Try it:
All lines from the one containing "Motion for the" down to the final line of the entries below: return them exactly.

▼

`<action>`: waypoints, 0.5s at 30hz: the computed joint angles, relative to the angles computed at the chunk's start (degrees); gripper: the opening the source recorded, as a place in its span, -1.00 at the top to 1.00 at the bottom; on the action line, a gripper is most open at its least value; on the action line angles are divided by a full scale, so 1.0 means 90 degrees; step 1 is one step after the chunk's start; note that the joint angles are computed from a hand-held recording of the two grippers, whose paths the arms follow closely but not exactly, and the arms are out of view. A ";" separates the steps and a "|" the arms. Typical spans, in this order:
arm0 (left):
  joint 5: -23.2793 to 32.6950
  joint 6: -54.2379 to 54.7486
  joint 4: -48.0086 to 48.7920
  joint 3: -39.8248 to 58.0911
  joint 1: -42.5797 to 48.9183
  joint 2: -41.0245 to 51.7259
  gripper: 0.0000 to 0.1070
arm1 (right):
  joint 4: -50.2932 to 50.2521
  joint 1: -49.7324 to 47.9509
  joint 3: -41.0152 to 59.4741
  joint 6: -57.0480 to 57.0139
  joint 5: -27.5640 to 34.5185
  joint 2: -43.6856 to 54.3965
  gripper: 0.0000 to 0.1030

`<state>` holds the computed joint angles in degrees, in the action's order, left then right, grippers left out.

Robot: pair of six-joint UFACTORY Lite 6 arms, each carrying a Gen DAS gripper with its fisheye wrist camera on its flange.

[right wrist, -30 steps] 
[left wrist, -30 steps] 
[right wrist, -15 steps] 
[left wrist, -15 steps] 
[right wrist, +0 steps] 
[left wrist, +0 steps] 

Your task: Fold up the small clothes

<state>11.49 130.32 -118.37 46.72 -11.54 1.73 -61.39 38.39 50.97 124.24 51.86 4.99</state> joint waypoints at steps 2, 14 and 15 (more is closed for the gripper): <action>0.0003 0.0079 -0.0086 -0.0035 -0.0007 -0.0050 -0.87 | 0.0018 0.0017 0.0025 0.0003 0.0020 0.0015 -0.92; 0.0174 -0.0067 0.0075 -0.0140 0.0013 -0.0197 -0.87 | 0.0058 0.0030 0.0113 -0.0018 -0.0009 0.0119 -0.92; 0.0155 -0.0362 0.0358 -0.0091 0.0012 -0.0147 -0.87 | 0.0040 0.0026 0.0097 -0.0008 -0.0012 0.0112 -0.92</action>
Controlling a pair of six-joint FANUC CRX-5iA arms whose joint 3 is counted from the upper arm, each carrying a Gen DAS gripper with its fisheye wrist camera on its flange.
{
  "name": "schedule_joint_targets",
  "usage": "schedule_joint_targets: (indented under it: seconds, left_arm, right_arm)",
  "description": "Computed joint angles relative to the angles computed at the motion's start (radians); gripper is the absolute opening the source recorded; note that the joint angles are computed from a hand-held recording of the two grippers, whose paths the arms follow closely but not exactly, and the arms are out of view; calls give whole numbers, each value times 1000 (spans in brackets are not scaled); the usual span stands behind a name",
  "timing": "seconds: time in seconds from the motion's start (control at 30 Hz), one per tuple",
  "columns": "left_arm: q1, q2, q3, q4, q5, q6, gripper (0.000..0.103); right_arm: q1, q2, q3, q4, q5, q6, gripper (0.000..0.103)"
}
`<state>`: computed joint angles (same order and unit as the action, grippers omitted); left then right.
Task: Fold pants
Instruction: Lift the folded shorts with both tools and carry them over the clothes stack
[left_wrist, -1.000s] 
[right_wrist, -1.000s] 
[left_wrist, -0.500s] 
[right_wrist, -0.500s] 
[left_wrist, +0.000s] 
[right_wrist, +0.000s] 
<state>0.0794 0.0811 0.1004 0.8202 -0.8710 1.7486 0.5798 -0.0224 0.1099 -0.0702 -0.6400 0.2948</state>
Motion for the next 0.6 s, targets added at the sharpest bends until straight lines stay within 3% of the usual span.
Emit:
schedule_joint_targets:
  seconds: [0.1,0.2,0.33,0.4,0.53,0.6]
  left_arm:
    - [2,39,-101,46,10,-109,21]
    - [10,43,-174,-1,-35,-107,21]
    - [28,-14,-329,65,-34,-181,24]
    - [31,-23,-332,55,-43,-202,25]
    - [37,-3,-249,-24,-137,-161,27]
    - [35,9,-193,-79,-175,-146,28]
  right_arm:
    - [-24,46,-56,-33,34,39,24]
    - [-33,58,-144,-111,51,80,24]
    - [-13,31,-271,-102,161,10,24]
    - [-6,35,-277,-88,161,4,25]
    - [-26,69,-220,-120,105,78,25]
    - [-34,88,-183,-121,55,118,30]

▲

Output for this task:
Motion for the next 0.6 s, targets added at the sharpest bends until straight lines stay within 3% of the usual span.
Emit:
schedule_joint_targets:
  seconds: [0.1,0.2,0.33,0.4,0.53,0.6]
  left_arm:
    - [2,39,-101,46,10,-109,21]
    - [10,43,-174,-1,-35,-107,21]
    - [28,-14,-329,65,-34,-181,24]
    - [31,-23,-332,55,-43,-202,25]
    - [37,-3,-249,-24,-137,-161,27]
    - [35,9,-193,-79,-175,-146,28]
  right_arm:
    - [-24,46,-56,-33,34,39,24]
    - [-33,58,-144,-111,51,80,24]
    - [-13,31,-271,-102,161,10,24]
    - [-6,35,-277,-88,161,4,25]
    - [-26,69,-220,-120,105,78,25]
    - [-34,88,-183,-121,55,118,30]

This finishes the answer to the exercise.